Ecco la bisciola, anzi il Panun rustico, come Michele preferisce chiamarlo, un prodotto veramente tradizionale senza burro e grassi aggiunti, il panun tradizionale che veniva fatto una volta. Senza burro ma con un'alta percentuale di frutta secca.
La nostra chiacchierata finisce qui, mi giro, guardo il piccolo laboratorio che ormai si è quasi riempito di carrelli con teglie di biscotti uscite dal forno. Guardo le attrezzature, non nuove, ma perfettamente funzionanti, ancora quelle che usava il papà Vincenzo. Ordine e pulizia regnano ovunque. Sicuramente il ridotto spazio obbliga Michele e i suoi collaboratori ad un lavoro perfettamente programmato ma anche a tante ore di lavoro, a una maggior fatica. Ma Michele non si lamenta, le 12 ore di lavoro quotidiane non lo hanno mai spaventato, anzi sono state uno stimolo a lavorare sempre meglio.

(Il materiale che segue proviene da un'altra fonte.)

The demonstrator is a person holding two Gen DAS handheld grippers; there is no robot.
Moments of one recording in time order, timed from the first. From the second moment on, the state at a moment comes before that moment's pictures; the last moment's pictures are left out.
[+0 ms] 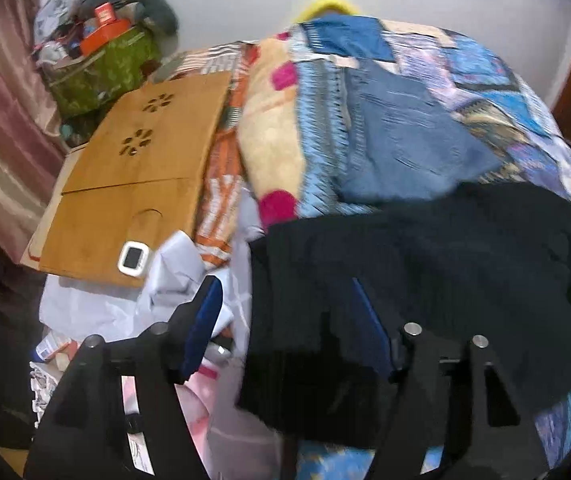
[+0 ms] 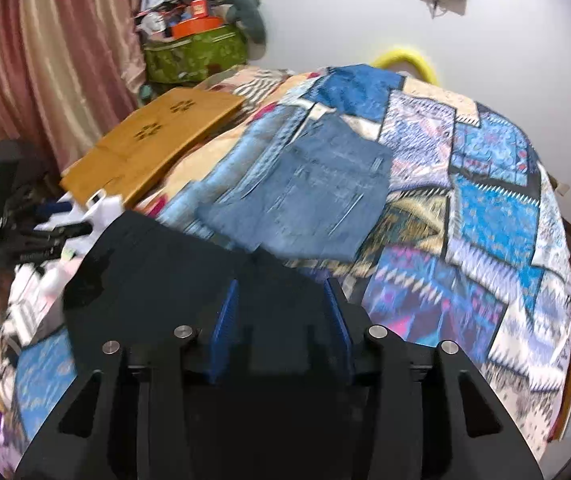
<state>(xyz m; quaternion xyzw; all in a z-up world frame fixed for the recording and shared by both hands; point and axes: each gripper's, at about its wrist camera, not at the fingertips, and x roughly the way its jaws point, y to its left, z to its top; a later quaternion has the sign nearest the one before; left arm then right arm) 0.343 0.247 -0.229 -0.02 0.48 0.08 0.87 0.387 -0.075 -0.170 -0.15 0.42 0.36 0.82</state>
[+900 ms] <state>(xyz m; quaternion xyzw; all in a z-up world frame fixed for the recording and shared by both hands) 0.261 0.198 -0.292 0.04 0.56 0.09 0.82 0.332 -0.170 -0.202 -0.05 0.44 0.29 0.85</state>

La domanda d'obbligo. "Programmi per il futuro?" chiedo.
Mi guarda, poi il suo sguardo si ferma sul piccolo Vincenzino che si è addormentato nel passeggino.
"Futuro? Continuare così, sperando che un giorno i miei figli possano imparare quello che io ho appreso da mio padre. Continuare così', usando ingredienti buoni, legati al territorio, alle tradizioni, lavorando piano, con cura, con umiltà, senza voglia di protagonismo… come mi ha sempre insegnato mio padre."